* **MATERIAL SHOWN**:
____

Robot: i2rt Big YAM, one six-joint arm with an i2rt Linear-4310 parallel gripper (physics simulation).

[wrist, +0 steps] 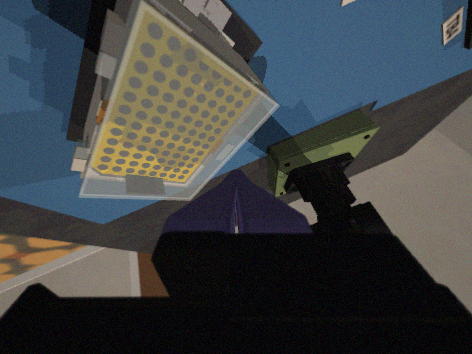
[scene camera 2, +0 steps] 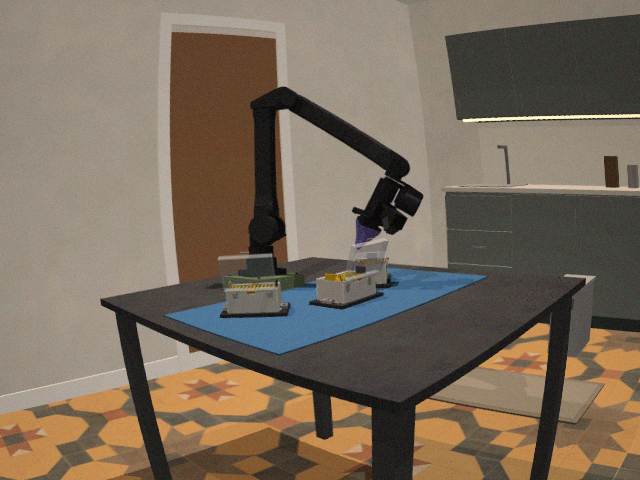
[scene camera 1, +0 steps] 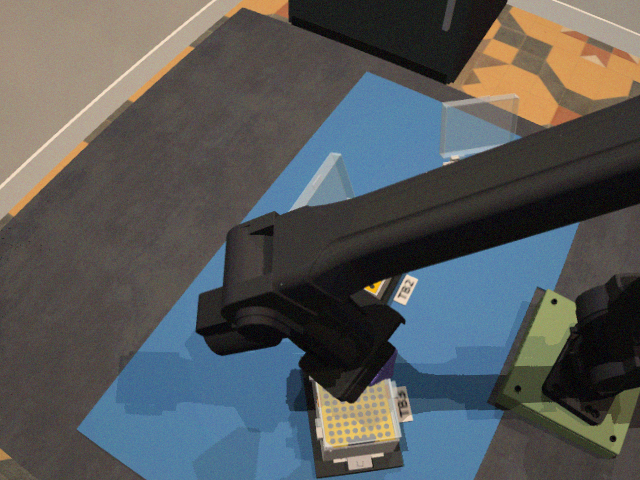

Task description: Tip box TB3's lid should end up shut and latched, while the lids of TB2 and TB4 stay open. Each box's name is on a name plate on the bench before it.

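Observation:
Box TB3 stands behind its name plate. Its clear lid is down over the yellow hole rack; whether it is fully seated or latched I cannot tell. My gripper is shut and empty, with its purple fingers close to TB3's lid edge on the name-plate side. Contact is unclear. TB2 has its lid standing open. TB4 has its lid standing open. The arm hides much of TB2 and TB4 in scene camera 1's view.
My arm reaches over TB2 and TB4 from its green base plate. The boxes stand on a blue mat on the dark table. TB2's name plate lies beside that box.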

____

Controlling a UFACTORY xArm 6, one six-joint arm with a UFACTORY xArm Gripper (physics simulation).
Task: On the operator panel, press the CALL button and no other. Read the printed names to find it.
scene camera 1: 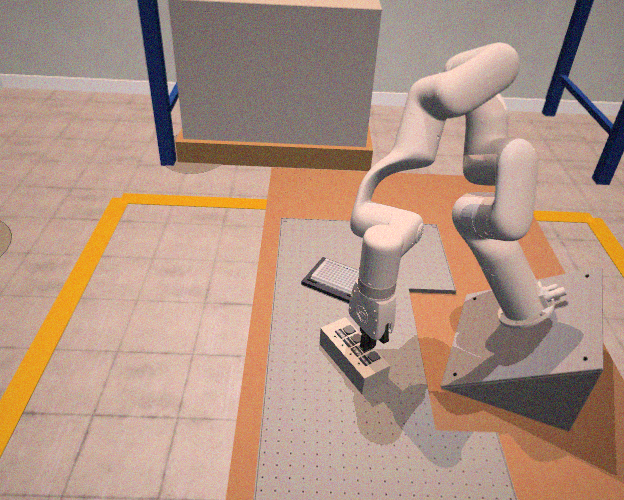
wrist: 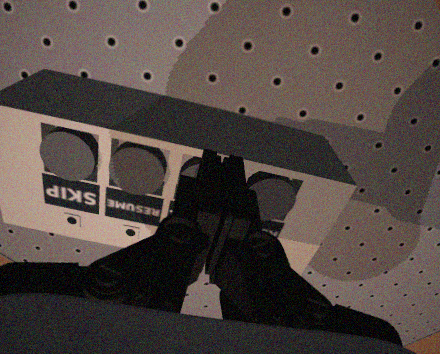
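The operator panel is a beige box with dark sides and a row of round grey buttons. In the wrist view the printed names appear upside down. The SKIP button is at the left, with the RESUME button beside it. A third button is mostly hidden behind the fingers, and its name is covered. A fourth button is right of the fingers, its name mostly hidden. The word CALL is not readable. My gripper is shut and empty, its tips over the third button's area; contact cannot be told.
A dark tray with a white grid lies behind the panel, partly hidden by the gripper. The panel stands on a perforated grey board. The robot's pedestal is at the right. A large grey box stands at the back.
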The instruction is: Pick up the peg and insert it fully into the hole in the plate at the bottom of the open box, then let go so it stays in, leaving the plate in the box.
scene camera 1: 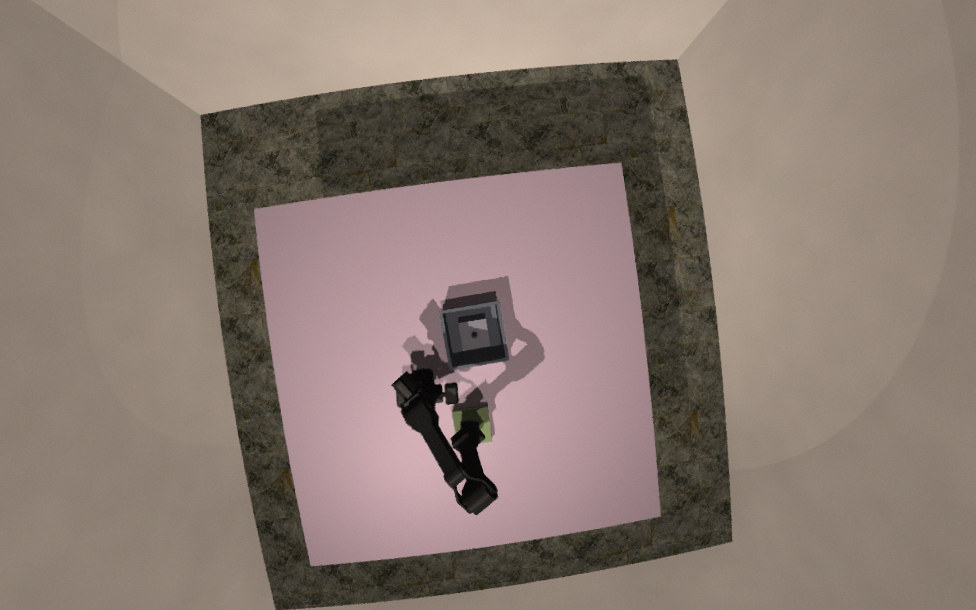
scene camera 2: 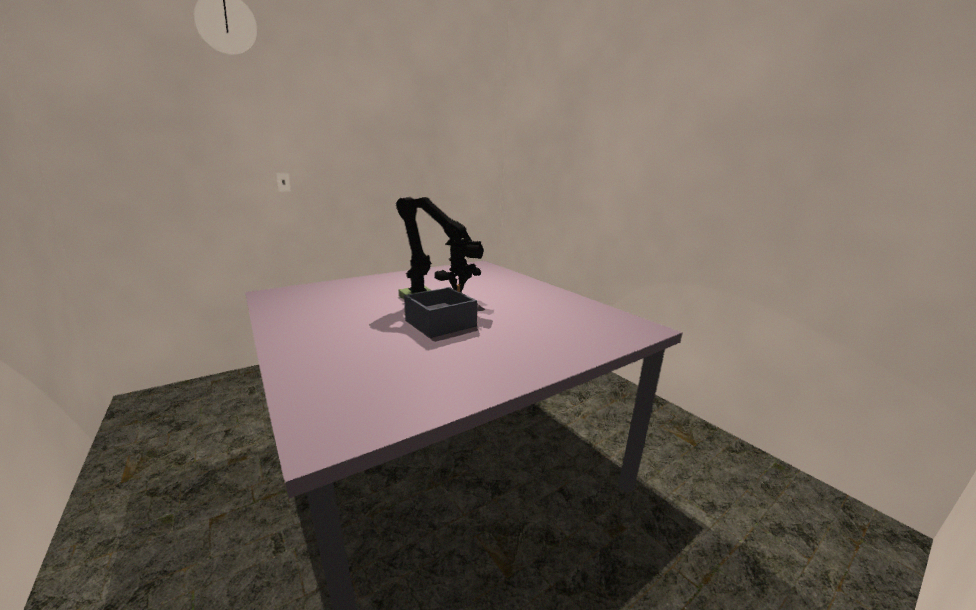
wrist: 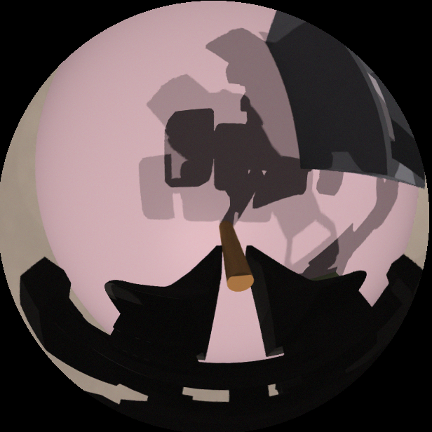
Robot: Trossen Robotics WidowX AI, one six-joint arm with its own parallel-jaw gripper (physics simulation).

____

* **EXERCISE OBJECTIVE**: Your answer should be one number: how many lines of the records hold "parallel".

* **RESULT FOR THIS TASK**: 2